What you should do:
Each line below should be reproduced without any alteration.

Task data:
[Start of Attachment]

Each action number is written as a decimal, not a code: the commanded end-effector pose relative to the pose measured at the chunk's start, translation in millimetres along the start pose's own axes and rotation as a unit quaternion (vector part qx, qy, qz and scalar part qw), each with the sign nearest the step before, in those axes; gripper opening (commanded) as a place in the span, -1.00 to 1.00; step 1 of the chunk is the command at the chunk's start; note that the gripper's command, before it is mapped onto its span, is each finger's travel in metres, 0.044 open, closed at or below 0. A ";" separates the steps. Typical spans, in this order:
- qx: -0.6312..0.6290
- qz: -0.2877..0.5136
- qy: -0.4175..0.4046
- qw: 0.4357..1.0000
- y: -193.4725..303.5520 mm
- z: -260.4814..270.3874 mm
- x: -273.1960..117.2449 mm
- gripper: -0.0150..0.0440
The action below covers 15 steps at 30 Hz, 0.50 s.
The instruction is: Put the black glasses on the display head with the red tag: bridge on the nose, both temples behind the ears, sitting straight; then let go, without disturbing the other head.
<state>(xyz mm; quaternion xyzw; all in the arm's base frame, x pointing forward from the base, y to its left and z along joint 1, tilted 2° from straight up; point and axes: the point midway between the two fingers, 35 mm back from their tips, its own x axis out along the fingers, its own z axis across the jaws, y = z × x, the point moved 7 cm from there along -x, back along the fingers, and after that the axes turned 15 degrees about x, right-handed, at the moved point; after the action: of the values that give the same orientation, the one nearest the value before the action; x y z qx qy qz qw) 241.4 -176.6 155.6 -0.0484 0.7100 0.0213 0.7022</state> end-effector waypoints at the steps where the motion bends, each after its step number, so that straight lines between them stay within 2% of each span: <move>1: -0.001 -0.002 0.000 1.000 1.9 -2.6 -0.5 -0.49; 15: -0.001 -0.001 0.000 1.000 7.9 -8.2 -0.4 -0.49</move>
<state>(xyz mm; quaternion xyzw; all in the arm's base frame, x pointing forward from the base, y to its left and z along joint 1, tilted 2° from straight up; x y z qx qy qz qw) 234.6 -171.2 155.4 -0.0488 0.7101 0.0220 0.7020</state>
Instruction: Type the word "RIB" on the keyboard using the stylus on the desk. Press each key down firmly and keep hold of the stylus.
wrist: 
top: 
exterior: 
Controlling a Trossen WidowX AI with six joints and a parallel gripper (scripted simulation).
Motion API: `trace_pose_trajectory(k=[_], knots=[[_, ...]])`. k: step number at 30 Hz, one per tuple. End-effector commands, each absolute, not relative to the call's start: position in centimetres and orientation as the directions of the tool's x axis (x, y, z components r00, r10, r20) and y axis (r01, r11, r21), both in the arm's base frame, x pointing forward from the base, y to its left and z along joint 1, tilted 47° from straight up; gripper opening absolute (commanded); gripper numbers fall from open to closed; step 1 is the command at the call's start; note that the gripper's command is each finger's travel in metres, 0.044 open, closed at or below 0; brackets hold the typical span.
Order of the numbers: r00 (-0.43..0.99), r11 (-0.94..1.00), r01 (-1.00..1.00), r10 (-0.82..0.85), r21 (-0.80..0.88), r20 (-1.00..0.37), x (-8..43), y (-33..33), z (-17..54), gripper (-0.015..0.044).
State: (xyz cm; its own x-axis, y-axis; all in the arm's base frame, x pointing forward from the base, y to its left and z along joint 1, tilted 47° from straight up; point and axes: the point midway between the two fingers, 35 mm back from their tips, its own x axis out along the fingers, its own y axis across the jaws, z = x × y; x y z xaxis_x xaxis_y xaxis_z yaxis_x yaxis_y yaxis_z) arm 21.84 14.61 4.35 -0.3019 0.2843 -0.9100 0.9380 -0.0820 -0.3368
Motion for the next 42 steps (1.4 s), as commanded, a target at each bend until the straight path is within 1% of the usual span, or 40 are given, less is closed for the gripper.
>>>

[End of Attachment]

Exercise response:
Each action number is written as a decimal, not a code: the commanded end-effector pose relative to the pose measured at the chunk's start, translation in millimetres along the start pose's own axes and rotation as a unit quaternion (vector part qx, qy, qz and scalar part qw), each with the sign nearest the step before, in those axes; gripper opening (commanded) as a place in the span, -1.00 to 1.00; step 1 of the chunk is the command at the chunk's start; note that the gripper's command, before it is mapped onto its span, is each finger's travel in metres, 0.044 open, closed at or below 0. A ";" separates the steps. Typical spans, in this order:
- qx: -0.6312..0.6290
- qz: -0.2877..0.5136
- qy: -0.4175..0.4046
- qw: 0.4357..1.0000
- y: -193.4725..303.5520 mm
- z: -260.4814..270.3874 mm
- x: -273.1960..117.2449 mm
- gripper: -0.0150..0.0440
The action below covers 15 steps at 30 Hz, 0.50 s.
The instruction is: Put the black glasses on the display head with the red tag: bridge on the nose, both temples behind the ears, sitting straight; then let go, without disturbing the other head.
<state>(xyz mm; quaternion xyzw; all in the arm's base frame, x pointing forward from the base, y to its left and z along joint 1, tilted 2° from straight up; point and axes: the point midway between the two fingers, 35 mm back from their tips, its own x axis out along the fingers, its own z axis across the jaws, y = z × x, the point moved 7 cm from there along -x, back along the fingers, and after that the axes turned 15 degrees about x, right-handed, at the moved point; after the action: of the values that give the same orientation, the one nearest the value before the action; x y z qx qy qz qw) 241.4 -176.6 155.6 -0.0484 0.7100 0.0213 0.7022</state> end-effector waypoints at the steps where the motion bends, each after its step number, so that straight lines between them stay within 2% of each span: <move>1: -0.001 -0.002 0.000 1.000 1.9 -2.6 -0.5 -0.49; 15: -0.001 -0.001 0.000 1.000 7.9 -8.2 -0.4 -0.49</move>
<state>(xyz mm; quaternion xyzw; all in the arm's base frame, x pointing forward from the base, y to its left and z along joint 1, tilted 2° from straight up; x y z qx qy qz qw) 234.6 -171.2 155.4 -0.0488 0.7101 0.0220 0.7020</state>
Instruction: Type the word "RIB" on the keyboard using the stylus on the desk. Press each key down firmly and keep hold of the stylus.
wrist: 
top: 
exterior: 
Controlling a Trossen WidowX AI with six joints and a parallel gripper (scripted simulation).
Motion API: `trace_pose_trajectory(k=[_], knots=[[_, ...]])`. k: step number at 30 Hz, one per tuple. End-effector commands, each absolute, not relative to the call's start: position in centimetres and orientation as the directions of the tool's x axis (x, y, z components r00, r10, r20) and y axis (r01, r11, r21), both in the arm's base frame, x pointing forward from the base, y to its left and z along joint 1, tilted 47° from straight up; gripper opening absolute (commanded); gripper numbers fall from open to closed; step 1 is the command at the call's start; note that the gripper's command is each finger's travel in metres, 0.044 open, closed at or below 0; brackets hold the typical span.
Order of the numbers: r00 (-0.43..0.99), r11 (-0.94..1.00), r01 (-1.00..1.00), r10 (-0.82..0.85), r21 (-0.80..0.88), r20 (-1.00..0.37), x (-8..43), y (-33..33), z (-17..54), gripper (-0.015..0.044).
State: (xyz cm; its own x-axis, y-axis; all in the arm's base frame, x pointing forward from the base, y to its left and z along joint 1, tilted 47° from straight up; point and axes: the point midway between the two fingers, 35 mm back from their tips, its own x axis out along the fingers, its own y axis across the jaws, z = x × y; x y z xaxis_x xaxis_y xaxis_z yaxis_x yaxis_y yaxis_z) arm 21.84 14.61 4.35 -0.3019 0.2843 -0.9100 0.9380 -0.0820 -0.3368
Motion for the next 42 steps (1.4 s), as commanded, a target at each bend until the straight path is within 1% of the usual span, or 40 are given, less is closed for the gripper.
>>>

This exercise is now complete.